**To do:**
From the data below, return the exact lines starting at the line containing "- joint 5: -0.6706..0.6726" and ending at the line containing "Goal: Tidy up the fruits", both included, and nothing else.

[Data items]
☆ ☆ ☆
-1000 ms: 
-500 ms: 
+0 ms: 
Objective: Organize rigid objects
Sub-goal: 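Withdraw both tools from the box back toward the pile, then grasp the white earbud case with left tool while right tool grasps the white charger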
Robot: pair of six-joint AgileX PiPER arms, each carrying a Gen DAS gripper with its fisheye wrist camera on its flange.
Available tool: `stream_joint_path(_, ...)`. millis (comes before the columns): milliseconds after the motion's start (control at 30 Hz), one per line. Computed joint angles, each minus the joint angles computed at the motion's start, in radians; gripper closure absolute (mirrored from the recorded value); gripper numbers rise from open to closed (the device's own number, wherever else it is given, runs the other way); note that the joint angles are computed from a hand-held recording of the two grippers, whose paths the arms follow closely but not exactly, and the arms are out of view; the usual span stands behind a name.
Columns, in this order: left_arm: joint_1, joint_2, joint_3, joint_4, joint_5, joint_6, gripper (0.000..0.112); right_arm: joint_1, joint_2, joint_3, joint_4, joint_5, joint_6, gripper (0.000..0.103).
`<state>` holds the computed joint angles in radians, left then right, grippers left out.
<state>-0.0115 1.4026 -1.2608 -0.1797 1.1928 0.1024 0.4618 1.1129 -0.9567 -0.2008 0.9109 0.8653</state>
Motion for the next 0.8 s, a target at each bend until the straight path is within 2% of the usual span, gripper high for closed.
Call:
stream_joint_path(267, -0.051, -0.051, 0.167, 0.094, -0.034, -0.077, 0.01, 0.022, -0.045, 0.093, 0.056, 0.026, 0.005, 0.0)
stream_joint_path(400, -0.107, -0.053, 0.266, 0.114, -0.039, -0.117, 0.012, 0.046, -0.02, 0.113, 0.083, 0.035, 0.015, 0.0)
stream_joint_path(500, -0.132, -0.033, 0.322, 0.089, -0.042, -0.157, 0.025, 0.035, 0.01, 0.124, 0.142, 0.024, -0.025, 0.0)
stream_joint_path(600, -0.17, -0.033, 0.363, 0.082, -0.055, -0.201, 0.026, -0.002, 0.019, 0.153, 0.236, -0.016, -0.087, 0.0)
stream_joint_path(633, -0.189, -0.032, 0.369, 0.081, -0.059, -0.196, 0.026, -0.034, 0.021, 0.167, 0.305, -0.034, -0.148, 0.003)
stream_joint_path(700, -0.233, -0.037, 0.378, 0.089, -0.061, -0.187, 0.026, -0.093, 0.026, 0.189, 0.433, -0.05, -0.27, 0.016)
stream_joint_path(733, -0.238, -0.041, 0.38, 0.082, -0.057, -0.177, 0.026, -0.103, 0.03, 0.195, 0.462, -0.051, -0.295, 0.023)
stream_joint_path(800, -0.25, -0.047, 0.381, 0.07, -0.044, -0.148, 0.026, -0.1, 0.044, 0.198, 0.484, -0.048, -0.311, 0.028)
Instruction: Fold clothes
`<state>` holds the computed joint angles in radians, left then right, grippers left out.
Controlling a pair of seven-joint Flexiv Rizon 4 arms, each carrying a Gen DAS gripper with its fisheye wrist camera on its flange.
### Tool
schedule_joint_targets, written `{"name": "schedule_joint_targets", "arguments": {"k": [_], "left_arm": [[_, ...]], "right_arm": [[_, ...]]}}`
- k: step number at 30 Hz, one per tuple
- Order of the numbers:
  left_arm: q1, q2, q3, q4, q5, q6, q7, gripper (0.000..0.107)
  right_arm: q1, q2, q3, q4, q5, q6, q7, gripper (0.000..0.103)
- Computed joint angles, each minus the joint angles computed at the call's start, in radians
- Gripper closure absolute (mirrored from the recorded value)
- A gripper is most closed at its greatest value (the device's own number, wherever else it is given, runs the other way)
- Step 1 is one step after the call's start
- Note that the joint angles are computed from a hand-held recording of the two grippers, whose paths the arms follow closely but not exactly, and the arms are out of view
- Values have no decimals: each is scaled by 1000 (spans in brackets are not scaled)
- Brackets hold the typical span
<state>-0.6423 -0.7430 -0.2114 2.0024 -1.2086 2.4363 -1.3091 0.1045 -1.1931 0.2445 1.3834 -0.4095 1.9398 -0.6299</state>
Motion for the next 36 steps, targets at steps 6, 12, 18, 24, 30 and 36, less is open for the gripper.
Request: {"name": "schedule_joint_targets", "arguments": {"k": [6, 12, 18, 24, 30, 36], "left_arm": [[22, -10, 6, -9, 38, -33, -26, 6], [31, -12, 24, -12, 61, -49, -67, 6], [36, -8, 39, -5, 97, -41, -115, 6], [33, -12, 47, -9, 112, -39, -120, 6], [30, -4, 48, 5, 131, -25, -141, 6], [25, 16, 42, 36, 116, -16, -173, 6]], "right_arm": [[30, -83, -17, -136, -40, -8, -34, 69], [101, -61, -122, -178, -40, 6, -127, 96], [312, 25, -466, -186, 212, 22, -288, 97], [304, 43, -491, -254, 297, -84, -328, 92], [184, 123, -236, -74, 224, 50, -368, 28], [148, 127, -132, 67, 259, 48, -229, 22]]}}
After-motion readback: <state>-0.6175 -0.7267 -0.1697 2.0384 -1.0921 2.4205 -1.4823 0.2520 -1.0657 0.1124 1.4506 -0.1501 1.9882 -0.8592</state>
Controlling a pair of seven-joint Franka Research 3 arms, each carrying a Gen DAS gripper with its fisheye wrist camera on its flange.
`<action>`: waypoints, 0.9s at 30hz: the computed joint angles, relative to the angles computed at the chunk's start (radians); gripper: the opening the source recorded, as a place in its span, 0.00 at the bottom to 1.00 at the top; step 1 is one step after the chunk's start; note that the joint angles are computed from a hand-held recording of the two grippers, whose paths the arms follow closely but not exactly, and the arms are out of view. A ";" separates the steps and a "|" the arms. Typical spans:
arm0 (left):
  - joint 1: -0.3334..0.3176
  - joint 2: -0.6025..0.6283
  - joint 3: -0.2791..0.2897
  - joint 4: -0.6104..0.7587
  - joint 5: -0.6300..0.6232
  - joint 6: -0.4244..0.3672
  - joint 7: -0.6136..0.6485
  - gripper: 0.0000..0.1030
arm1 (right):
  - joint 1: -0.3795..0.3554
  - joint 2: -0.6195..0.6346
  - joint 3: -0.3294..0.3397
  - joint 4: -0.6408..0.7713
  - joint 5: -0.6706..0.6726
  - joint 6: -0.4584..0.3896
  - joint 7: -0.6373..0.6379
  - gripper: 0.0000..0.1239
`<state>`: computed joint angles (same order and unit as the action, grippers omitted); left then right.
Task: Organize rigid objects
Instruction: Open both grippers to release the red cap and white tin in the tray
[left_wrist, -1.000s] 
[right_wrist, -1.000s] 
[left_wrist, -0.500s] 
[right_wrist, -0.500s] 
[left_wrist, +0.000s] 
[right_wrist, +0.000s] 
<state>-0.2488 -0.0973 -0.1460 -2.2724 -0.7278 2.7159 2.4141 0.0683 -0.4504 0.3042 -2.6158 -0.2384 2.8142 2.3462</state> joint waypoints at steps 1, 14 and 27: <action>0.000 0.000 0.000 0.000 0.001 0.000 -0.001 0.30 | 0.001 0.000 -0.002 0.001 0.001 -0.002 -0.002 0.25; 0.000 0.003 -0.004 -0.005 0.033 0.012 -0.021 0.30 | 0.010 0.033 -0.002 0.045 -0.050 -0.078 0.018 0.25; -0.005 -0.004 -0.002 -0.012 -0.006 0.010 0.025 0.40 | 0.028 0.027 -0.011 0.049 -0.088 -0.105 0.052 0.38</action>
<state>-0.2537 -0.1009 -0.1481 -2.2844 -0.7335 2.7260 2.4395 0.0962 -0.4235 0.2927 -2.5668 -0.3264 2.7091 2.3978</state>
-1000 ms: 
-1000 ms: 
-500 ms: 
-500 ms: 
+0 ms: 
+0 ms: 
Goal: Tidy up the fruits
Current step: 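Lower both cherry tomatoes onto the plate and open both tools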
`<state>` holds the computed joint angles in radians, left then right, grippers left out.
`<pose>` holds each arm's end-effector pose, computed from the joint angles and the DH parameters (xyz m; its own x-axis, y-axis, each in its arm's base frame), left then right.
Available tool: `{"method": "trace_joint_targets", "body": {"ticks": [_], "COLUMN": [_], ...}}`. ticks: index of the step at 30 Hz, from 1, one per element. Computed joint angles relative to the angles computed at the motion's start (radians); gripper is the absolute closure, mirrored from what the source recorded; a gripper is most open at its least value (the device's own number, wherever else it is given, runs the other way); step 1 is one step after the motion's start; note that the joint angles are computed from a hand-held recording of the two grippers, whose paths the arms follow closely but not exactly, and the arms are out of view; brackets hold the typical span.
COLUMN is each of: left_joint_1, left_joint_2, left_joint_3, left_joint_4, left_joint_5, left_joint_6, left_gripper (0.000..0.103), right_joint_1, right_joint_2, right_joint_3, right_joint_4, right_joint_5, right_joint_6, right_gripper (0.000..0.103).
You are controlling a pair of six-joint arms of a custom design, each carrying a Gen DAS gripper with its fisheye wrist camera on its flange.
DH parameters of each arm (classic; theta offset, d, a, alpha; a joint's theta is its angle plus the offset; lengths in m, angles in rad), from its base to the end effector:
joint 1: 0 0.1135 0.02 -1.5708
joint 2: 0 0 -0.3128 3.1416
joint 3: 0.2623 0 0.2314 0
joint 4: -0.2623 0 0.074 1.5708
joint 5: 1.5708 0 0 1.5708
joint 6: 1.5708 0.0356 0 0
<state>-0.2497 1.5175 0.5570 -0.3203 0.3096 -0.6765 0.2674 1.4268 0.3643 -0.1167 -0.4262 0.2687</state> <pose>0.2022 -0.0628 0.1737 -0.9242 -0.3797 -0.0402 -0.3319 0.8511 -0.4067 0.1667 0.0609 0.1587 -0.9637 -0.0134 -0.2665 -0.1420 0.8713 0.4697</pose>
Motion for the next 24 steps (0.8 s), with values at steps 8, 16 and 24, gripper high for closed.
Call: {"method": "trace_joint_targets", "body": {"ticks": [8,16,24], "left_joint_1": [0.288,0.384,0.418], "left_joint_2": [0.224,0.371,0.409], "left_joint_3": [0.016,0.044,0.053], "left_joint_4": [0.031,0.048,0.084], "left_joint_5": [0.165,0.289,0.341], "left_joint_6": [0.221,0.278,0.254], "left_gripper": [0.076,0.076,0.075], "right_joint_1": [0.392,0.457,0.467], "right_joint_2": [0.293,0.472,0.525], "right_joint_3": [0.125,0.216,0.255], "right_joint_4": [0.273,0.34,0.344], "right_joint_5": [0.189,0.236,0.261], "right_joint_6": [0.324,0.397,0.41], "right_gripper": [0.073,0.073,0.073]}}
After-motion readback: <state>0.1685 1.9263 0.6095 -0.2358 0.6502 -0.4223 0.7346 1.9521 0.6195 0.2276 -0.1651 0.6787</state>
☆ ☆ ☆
**Written solution:**
  - joint 5: -0.6706..0.6726
  - joint 6: -0.4584..0.3896
  - joint 7: -0.6373..0.6379
  - gripper: 0.0000..0.1239
`<state>`: computed joint angles (same order and unit as the action, grippers omitted); left then right.
Task: Organize rigid objects
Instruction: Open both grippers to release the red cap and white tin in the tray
[left_wrist, -1.000s] 
[right_wrist, -1.000s] 
[left_wrist, -0.500s] 
[right_wrist, -0.500s] 
[left_wrist, +0.000s] 
[right_wrist, +0.000s] 
<state>-0.2488 -0.0973 -0.1460 -2.2724 -0.7278 2.7159 2.4141 0.0683 -0.4504 0.3042 -2.6158 -0.2384 2.8142 2.3462</state> joint waypoints at steps 1, 14 and 27: <action>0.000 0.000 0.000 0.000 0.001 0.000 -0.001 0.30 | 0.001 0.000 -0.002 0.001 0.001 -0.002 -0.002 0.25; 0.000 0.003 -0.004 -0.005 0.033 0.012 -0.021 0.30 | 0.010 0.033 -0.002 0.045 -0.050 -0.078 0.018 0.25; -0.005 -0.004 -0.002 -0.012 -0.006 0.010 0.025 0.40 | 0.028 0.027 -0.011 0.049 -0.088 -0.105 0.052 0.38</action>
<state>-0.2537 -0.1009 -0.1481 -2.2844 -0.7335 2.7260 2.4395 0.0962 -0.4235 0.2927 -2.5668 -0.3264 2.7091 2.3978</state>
-1000 ms: 
-1000 ms: 
-500 ms: 
-500 ms: 
+0 ms: 
+0 ms: 
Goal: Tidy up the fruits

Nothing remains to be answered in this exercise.